▶ _TASK TO COMPLETE_
Print the listing from its top line through the line containing "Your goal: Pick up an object", nothing more, and leave out the pictures.
### THE DATA ###
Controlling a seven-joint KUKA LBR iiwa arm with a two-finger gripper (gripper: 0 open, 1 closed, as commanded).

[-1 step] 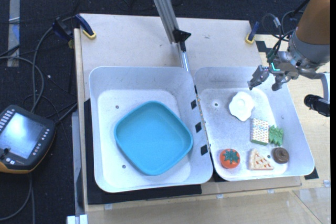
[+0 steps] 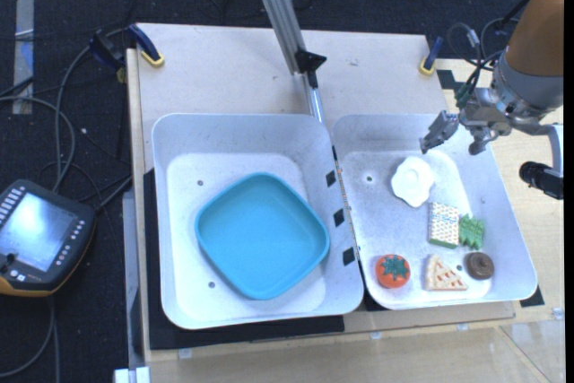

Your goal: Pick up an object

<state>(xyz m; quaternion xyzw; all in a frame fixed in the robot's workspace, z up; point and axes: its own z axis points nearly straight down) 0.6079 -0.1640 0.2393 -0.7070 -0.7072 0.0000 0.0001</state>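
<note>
The claw (image 2: 457,134) hangs at the upper right of the frame, over the back edge of the right bin (image 2: 377,139), its two dark fingers spread wide with nothing between them. Just below and left of it lies the nearest candidate, a white rounded object (image 2: 413,181), apart from the fingers. It looks like a light, smooth, possibly soft toy piece; a pinch across its narrower middle should hold best, since its rounded sides may slip. Further toward the lower right sit a patterned wafer-like block (image 2: 443,223), a green leafy piece (image 2: 472,232), a tomato (image 2: 392,271), a triangular slice (image 2: 443,274) and a brown disc (image 2: 480,265). The left bin (image 2: 179,157) holds a blue tray (image 2: 261,235) on the counter (image 2: 224,67).
</note>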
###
▶ _ANSWER SPACE_
Controlling a seven-joint KUKA LBR iiwa arm with a two-finger gripper (gripper: 0 open, 1 closed, as commanded).

[-1 step] 
[+0 steps] 

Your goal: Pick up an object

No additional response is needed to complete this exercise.